M4: y ~ treat * y0 + time * treat + (1 | id)

where I mis-read the first interaction term as using ‘treat’ (treat * y0) instead of ‘time’ (time * y0), where the former is consistent with the model that I use by default.

That being said, yes, the use of “Group * T1” in my formula, which expands to “Group + T1 + Group:T1”, is to enable a consideration for the presence of an interaction between the treatment group and the baseline measurement.

That is, the slope of the change over time for each treatment group is different, predicated upon the baseline value, rather than presuming a fixed marginal treatment effect over time, where the lines are parallel to each other. Those lines may even intersect over the range of baseline values, thus reversing the direction of the treatment effect at one end of the range versus the other.


Dear Marc,

Thank you for the detailed clarification! It seems sensible not to assume a fixed treatment effect across the different baseline values, and I am wondering if specifying this interaction is akin to assessing differential treatment effects? If so, does one run into statistical power problems?

Hi puayonghao,

Any time you add more covariate degrees of freedom to the model, via additional covariates, adding interaction terms, adding regression splines, more complicated random effects, etc, there will be an impact on effective power and therefore, sample size requirements, all else being the same.

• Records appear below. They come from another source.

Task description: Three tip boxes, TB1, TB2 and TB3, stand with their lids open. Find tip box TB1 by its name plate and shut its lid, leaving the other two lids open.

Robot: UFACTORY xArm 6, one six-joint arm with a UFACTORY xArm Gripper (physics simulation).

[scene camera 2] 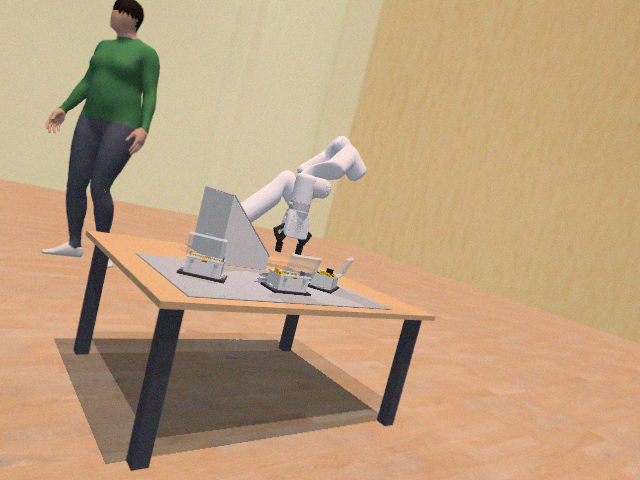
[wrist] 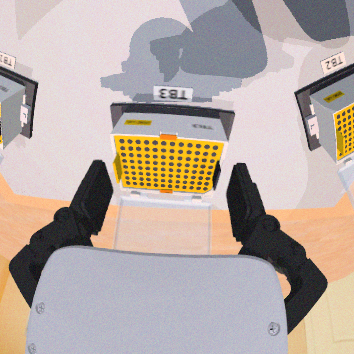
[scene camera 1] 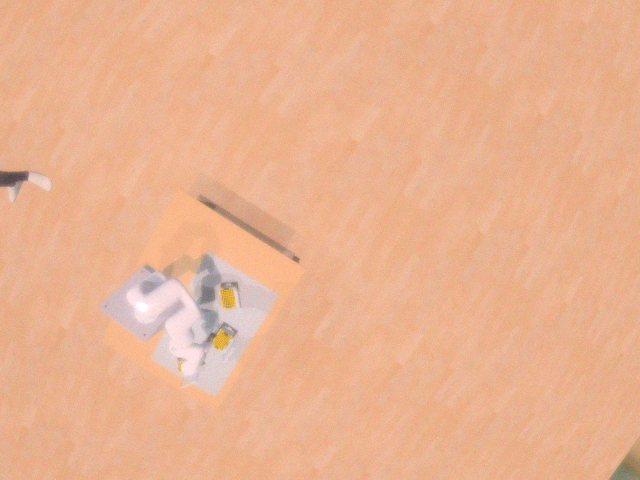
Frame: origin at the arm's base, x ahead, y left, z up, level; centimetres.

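Where they show: gripper, fingertip midpoint: (scene camera 2: 287,253) (wrist: 167,176) (scene camera 1: 210,340); arm's base, origin of the base link: (scene camera 2: 240,217).
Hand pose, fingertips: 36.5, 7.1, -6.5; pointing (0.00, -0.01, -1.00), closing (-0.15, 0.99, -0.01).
Note:
Each offset is from my fingertips to the centre of the thing, as dx, dy, dz. "*": to the spot under its first point. Level surfaces: height alone.
TB1 {* +1.1, -23.5, -9.2} (wrist: 12,115) shows in part at the wrist view's left edge beside its name plate {* -6.7, -25.8, -12.4} (wrist: 7,60). It appears to be the left box {* +3.1, -30.5, -9.0} (scene camera 2: 204,267) in scene camera 2, its clear lid {* +6.8, -32.7, +0.2} (scene camera 2: 207,241) standing open, and the lowest box {-0.9, -29.2, -6.2} (scene camera 1: 180,365) in scene camera 1, mostly under the arm. TB3 {+5.1, +0.0, -6.2} (wrist: 167,162) (scene camera 2: 288,281) (scene camera 1: 222,339) is in the middle, lid {* +12.1, +0.5, -3.1} (wrist: 162,227) open. TB2 {-8.5, +22.8, -9.3} (wrist: 332,110) (scene camera 2: 324,280) (scene camera 1: 228,297) is on the other side, lid {* +1.0, +26.0, -1.5} (scene camera 2: 345,267) open. My gripper (wrist: 167,176) (scene camera 2: 288,251) is open and empty, above the TB3 area.
The boxes stand on a grey mat {dz -12.6} (scene camera 2: 165,263) (scene camera 1: 250,322) on the wooden table (scene camera 2: 129,273) (scene camera 1: 155,229). A tall grey wedge-shaped mount (scene camera 2: 219,217) rises behind TB1 and TB3. A person (scene camera 2: 121,82) in a green top stands beyond the table.

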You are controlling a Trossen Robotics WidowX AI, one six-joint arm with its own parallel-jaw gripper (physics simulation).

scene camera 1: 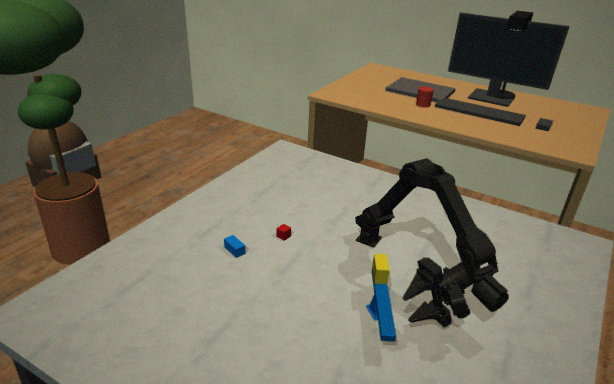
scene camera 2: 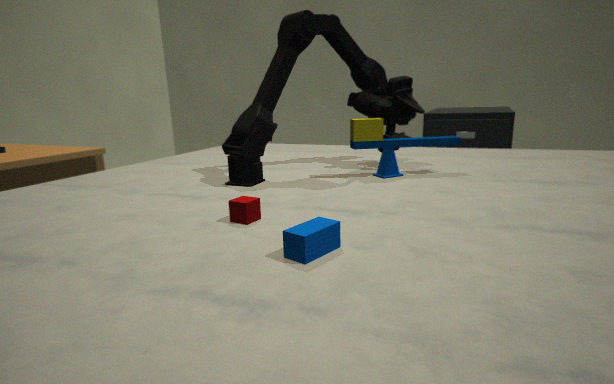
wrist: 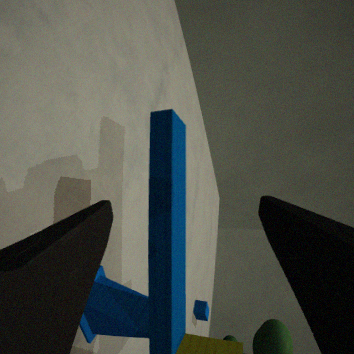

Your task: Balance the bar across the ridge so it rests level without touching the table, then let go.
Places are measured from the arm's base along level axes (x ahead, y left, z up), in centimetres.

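Pixels of known places: gripper, fingertip midpoint: (scene camera 1: pixel 406 310) (scene camera 2: pixel 420 127) (wrist: pixel 186 206); arm's base, origin of the base link: (scene camera 1: pixel 368 239) (scene camera 2: pixel 245 182).
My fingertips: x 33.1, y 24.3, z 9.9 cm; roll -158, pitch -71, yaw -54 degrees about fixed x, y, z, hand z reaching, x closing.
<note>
For each thing: its top centre in the pictures, then the offset to it from my fingertips. Level surfaces: height alone.
- blue ridge, middle of its top: (wrist: pixel 154 318) (scene camera 2: pixel 388 148) (scene camera 1: pixel 379 294) dx -5.4, dy -8.8, dz -3.8 cm
- yellow block, middle of its top: (scene camera 2: pixel 366 118) (scene camera 1: pixel 381 261) dx -9.8, dy -11.1, dz +2.9 cm
- red cube, middle of its top: (scene camera 2: pixel 244 199) (scene camera 1: pixel 284 228) dx -18.7, dy -47.4, dz -6.6 cm
- loose blue block, middle of its top: (scene camera 2: pixel 312 225) (scene camera 1: pixel 234 241) (wrist: pixel 206 311) dx -4.3, dy -55.6, dz -6.6 cm
- pale table, its level: dz -9.9 cm
A blue bar (scene camera 1: pixel 385 312) (scene camera 2: pixel 430 142) (wrist: pixel 161 210) lies across the top of the blue ridge (scene camera 1: pixel 372 310) (scene camera 2: pixel 388 165) (wrist: pixel 117 310), with both ends off the table. In scene camera 2 it looks close to level, its right end slightly higher. A yellow block (scene camera 1: pixel 381 269) (scene camera 2: pixel 366 130) (wrist: pixel 212 345) sits on the bar's other end. My gripper (scene camera 1: pixel 408 309) (scene camera 2: pixel 416 123) (wrist: pixel 186 206) is open and empty, beside the bar and apart from it in scene camera 1. The wrist view shows the bar ahead, between the spread fingers.
A red cube (scene camera 1: pixel 283 232) (scene camera 2: pixel 244 210) and a loose blue block (scene camera 1: pixel 234 246) (scene camera 2: pixel 311 241) (wrist: pixel 201 310) lie on the pale table (scene camera 1: pixel 175 300) (scene camera 2: pixel 150 320), away from the ridge. A wooden desk (scene camera 1: pixel 350 95) with a monitor (scene camera 1: pixel 507 50) stands behind the table.
</note>
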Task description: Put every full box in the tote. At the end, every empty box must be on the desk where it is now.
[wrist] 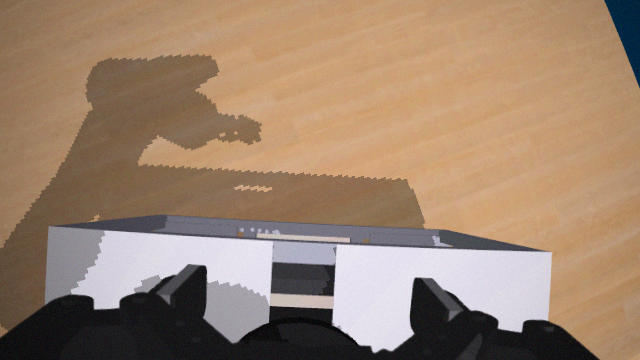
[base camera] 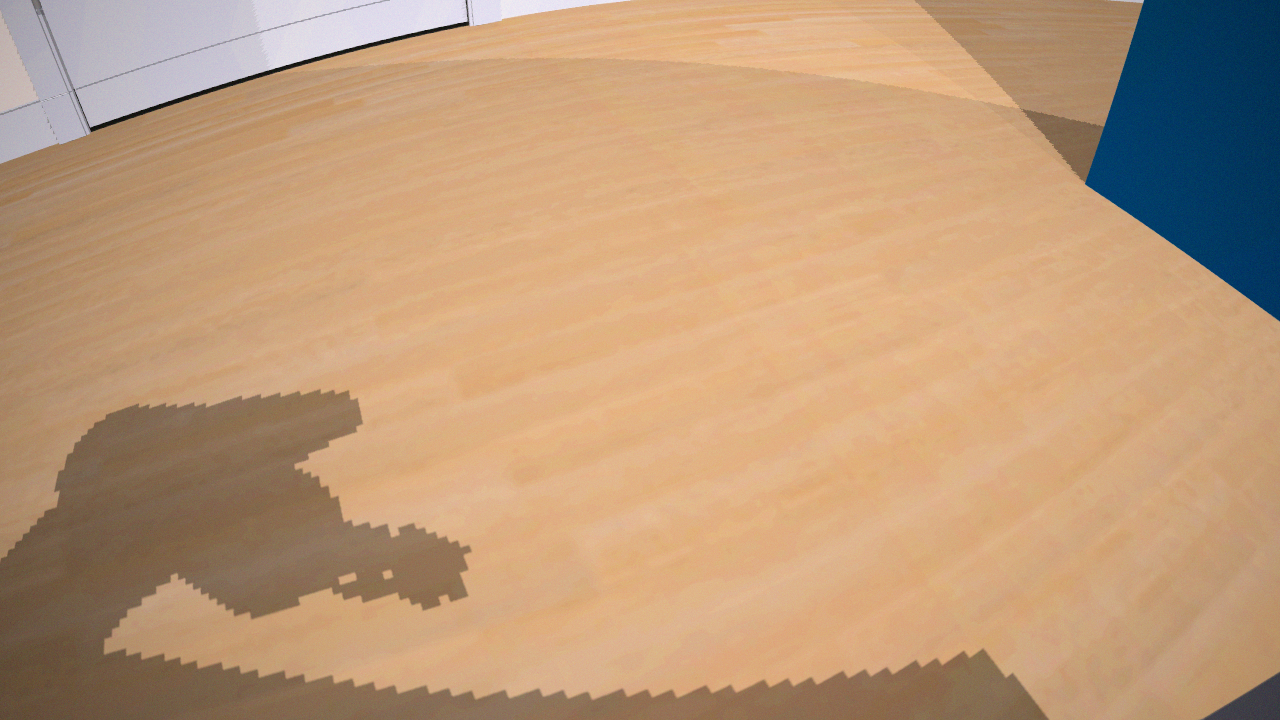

If you are applying the model on a post hoc basis to an existing cohort, you may not have a sufficient sample size (power) to assess more complicated models, and there are various issues and limitations to consider there, since you may be effectively overfitting the model.

If you are designing a new, prospective study, and you want to conduct power/sample size assessments where you are perhaps using a mixed effects model as your primary outcome analysis method, and you are using lme4 based models in R, you can use the “simr” CRAN package as one possible option:

which provides for Monte Carlo simulations within the lme4 based model framework.

In terms of differential treatment effects, the use of interaction terms can be part of the process to assess those. There are numerous papers and guideline documents on the subject, and I might point you to a relatively recent publication:

and where the first several references therein are also good additional resources to review.


Thank you for the very helpful clarification and for pointing me to useful resources!